__What to do__.
Go through the material line by line and copy each one with the word "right".

__Task material__.
-- Opening Marker --

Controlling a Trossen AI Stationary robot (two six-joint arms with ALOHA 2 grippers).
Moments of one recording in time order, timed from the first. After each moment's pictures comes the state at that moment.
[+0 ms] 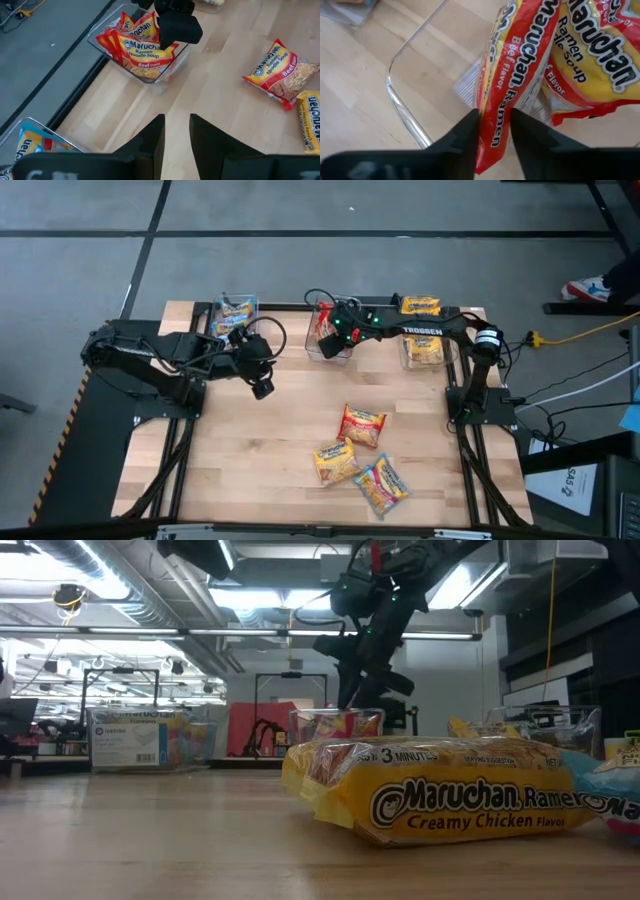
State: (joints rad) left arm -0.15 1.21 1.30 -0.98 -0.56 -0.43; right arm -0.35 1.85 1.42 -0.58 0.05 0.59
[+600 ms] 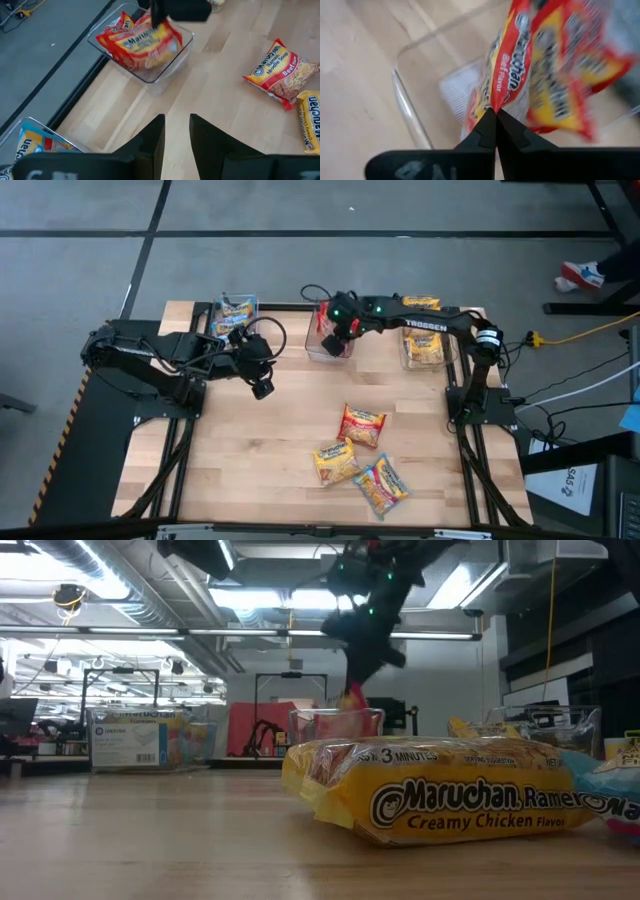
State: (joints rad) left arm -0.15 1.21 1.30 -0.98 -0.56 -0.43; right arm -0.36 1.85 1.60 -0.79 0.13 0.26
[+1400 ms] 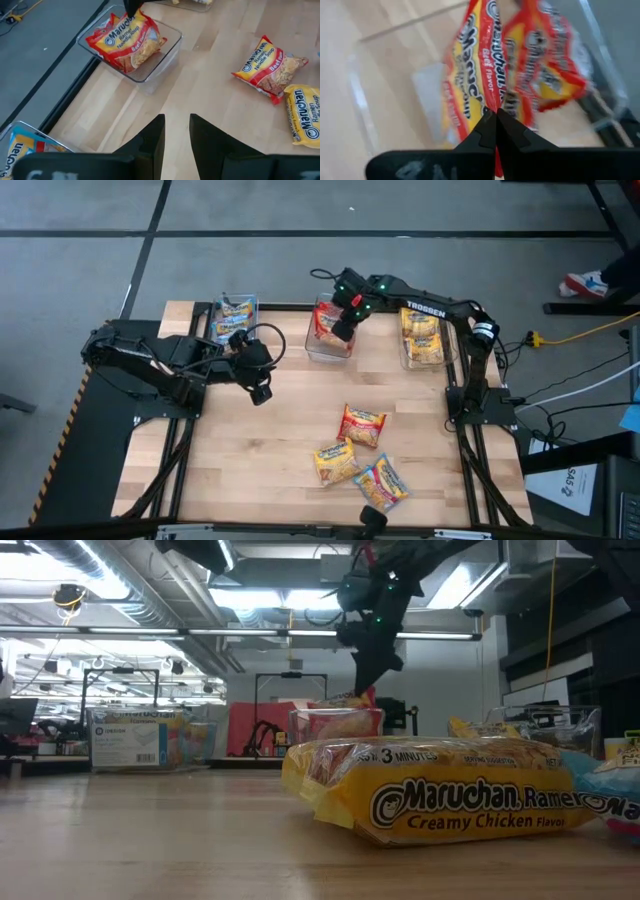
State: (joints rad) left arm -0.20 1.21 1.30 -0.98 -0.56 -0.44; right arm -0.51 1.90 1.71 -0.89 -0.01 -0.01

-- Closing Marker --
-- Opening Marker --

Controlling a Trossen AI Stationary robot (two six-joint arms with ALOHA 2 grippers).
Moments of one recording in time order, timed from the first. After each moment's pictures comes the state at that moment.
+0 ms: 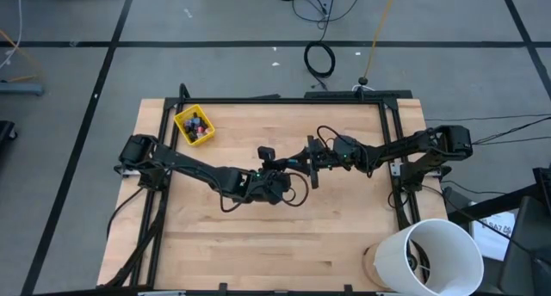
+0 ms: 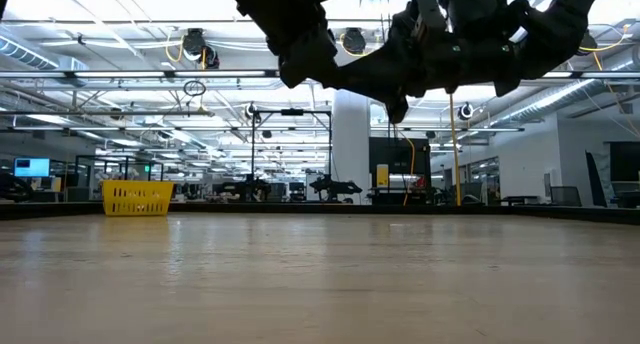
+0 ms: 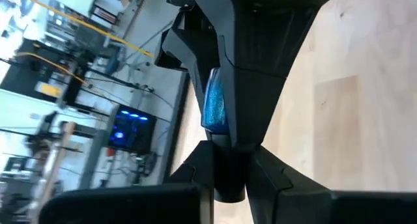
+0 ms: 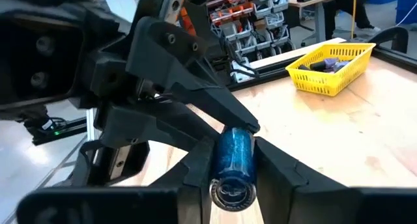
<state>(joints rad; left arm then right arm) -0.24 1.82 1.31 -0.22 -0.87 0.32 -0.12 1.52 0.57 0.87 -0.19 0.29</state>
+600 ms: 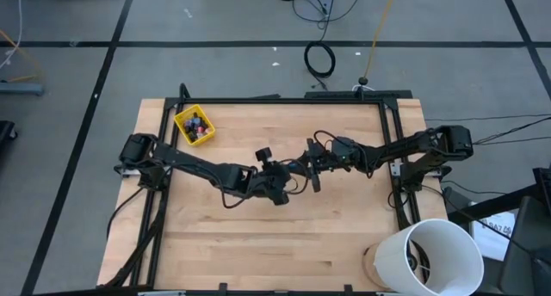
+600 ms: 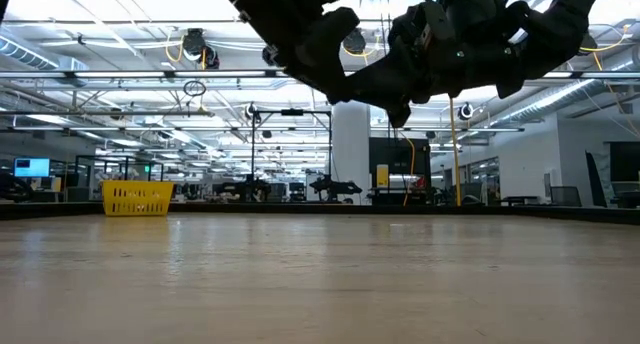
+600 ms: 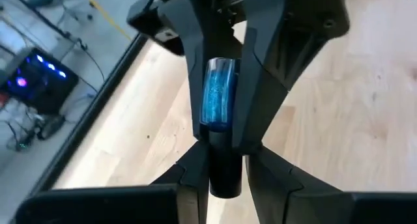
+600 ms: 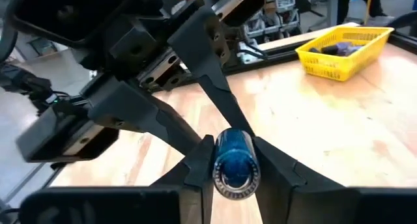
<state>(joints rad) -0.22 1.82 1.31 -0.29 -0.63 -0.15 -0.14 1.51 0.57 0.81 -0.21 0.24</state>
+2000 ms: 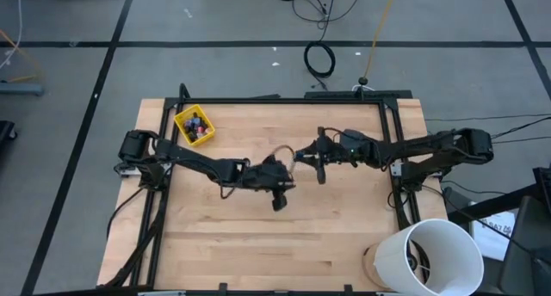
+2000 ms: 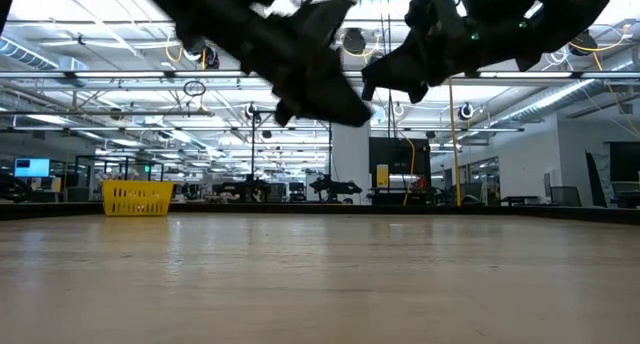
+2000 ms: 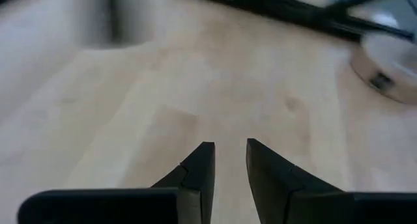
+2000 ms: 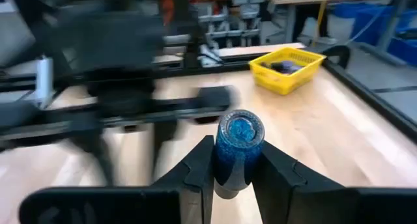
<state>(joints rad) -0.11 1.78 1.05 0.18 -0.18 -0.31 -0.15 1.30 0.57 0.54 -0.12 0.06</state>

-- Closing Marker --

__Result__.
State: (joints rad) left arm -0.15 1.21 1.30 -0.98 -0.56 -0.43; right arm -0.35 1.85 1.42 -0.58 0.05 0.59
State: (joints rad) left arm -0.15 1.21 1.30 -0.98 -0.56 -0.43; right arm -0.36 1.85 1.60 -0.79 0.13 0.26
State: (joints rad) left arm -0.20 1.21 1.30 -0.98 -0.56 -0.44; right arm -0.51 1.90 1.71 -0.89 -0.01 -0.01
<state>(joints rad; left arm then right arm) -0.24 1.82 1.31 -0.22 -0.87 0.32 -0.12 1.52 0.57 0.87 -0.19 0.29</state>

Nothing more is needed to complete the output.